I love the way people in DC have glommed onto the waistline thing, as if weight loss actually were some sort of indication of Gore’s presidential plans.
My position: If Gore is running for President he should stay fat–for, uh, substantive and symbolic reasons. First, it would be a subliminal signal that he’s not going to run the standard campaign: He’s going to be who he is, wattles and global warming and all–speak his mind, tell inconvenient truths. Second, why waste the energy losing weight when there’s more important stuff to think about. Third, it’s downright American to be overweight. A possible slogan: A Candidate Who Eats Baloney But Doesn’t Speak it.
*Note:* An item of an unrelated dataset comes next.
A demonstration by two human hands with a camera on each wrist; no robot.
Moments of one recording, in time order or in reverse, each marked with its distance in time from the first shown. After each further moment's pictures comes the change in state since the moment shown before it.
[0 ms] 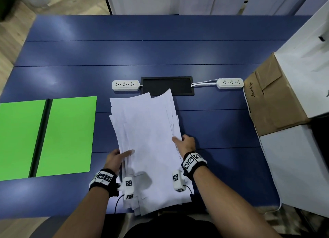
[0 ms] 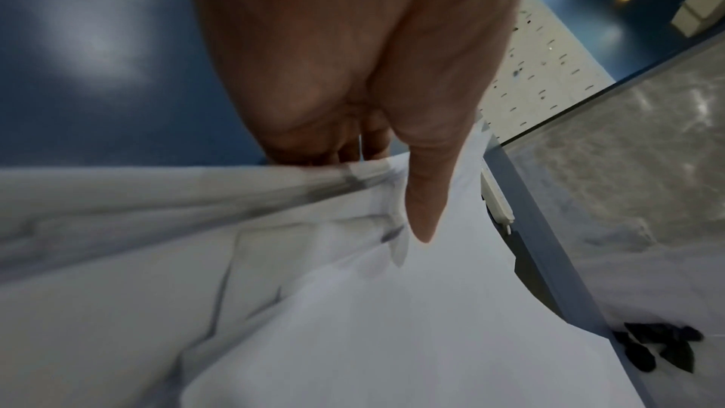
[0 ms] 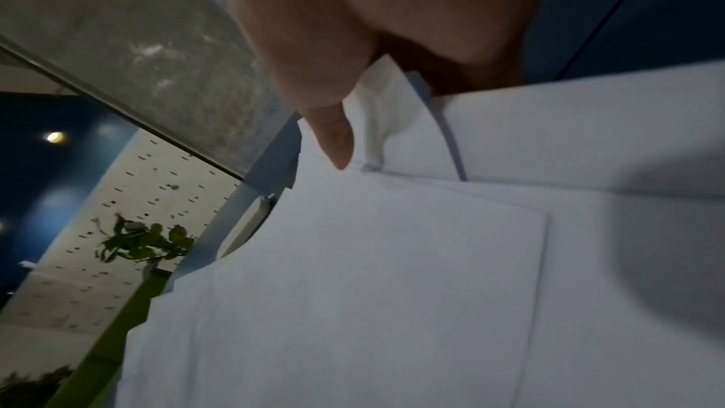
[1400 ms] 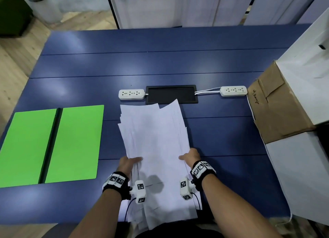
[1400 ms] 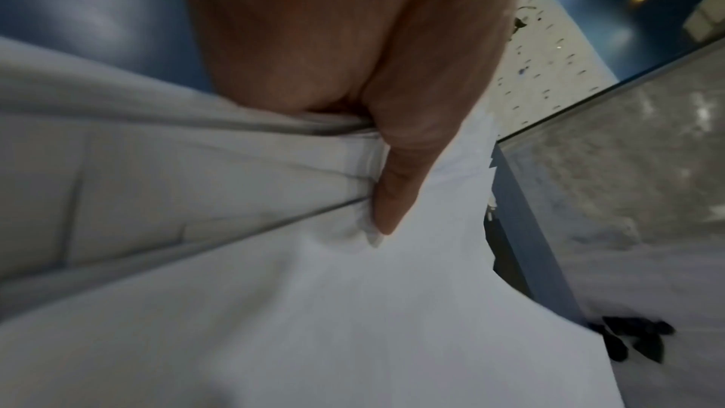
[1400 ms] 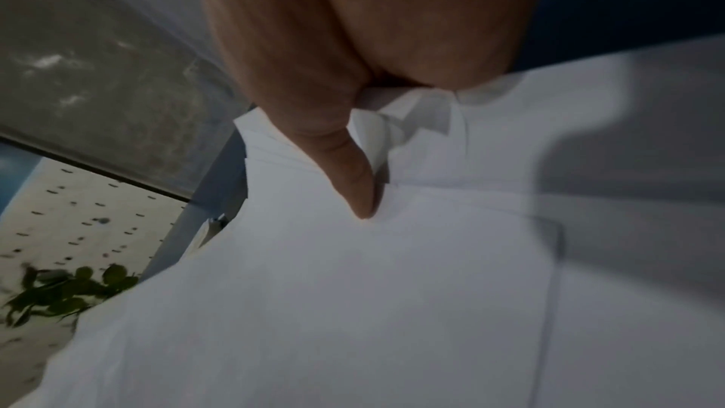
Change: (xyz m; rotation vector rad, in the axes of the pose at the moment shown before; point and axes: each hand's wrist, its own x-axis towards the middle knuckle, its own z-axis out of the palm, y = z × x) left_hand -0.015 0.018 0.025 0.038 0.037 -0.022; right_hand 0.003 0.014 -0.007 0.004 -0.173 0.134
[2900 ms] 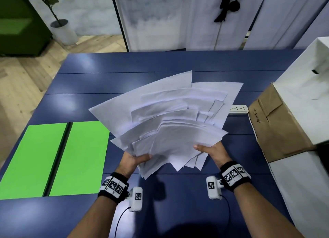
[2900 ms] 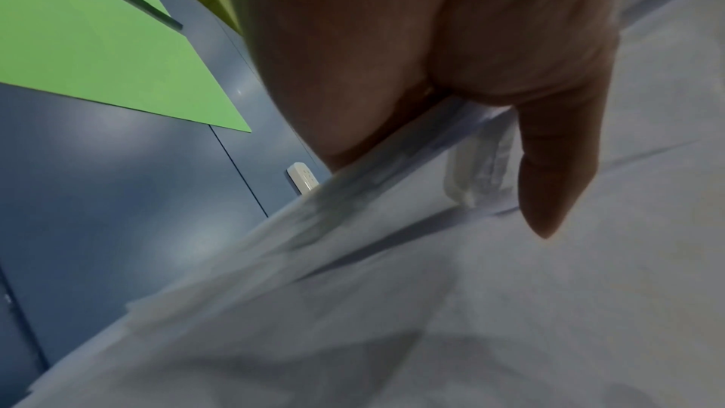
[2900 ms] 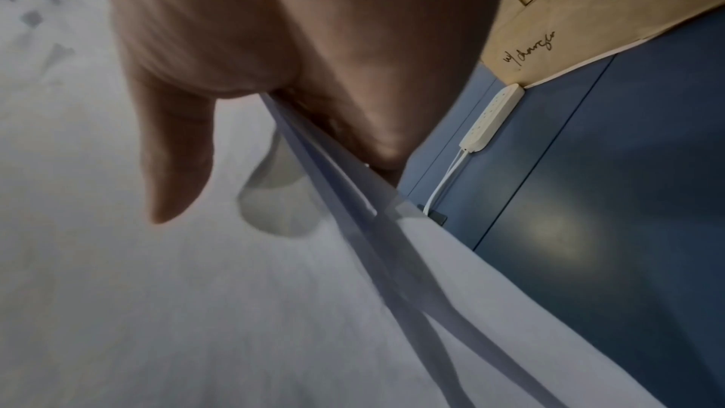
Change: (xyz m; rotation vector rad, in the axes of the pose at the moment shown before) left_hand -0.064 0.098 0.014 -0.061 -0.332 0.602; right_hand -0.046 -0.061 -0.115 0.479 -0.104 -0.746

Regular Swampland readers may recall my profound lack of interest in the so-called money primary. But there’s an interesting nugget in today’s New York Times story about Obama v. Hillary fundraising. It has to with the dog who hasn’t barked: Bob Rubin. Not only has Rubin’s son, James, contributed to Obama, but two of his former aides at Treasury–Michael Froman and Brian Mathis–have contributed as well. Froman has a good excuse: he’s an old friend of Obama’s, a Harvard Law Review classmate. But Bob Rubin’s silence is…golden, perhaps.